Abstract:Temporal modeling on regular respiration-induced motions is crucial to image-guided clinical applications. Existing methods cannot simulate temporal motions unless high-dose imaging scans including starting and ending frames exist simultaneously. However, in the preoperative data acquisition stage, the slight movement of patients may result in dynamic backgrounds between the first and last frames in a respiratory period. This additional deviation can hardly be removed by image registration, thus affecting the temporal modeling. To address that limitation, we pioneeringly simulate the regular motion process via the image-to-video (I2V) synthesis framework, which animates with the first frame to forecast future frames of a given length.
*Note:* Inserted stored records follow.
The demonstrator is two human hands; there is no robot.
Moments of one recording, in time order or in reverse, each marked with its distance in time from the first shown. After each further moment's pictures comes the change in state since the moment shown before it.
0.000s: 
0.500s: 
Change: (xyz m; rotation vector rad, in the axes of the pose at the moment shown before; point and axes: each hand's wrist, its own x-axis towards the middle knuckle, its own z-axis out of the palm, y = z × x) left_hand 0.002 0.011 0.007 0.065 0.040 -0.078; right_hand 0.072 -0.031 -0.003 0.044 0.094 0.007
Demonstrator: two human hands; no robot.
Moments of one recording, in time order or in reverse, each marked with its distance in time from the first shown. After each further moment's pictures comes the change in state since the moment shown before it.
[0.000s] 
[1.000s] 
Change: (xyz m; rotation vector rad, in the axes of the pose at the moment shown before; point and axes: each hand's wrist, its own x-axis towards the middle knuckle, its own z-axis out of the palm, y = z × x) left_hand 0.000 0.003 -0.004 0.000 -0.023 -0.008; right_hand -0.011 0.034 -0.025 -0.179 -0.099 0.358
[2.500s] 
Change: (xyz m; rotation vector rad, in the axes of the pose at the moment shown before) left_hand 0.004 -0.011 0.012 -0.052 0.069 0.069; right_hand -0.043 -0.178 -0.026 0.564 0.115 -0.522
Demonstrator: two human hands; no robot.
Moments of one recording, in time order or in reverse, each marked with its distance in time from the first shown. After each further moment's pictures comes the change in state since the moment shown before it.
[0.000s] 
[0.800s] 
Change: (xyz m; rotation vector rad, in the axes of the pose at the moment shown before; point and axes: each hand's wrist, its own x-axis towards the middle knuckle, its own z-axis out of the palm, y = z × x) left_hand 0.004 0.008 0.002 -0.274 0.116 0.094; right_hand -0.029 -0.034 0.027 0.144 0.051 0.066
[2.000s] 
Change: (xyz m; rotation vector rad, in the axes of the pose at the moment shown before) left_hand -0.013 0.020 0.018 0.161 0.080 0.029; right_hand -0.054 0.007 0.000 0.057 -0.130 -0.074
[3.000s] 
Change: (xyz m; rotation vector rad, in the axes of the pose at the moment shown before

Besides, to promote the temporal consistency of animated videos, we devise the Temporal Differential Diffusion Model to generate temporal differential fields, which measure the relative differential representations between adjacent frames. The prompt attention layer is devised for fine-grained differential fields, and the field augmented layer is adopted to better interact these fields with the I2V framework, promoting more accurate temporal variation of synthesized videos. Extensive results on ACDC cardiac and 4D Lung datasets reveal that our approach simulates 4D videos along the intrinsic motion trajectory, rivaling other competitive methods on perceptual similarity and temporal consistency. Codes will be available soon.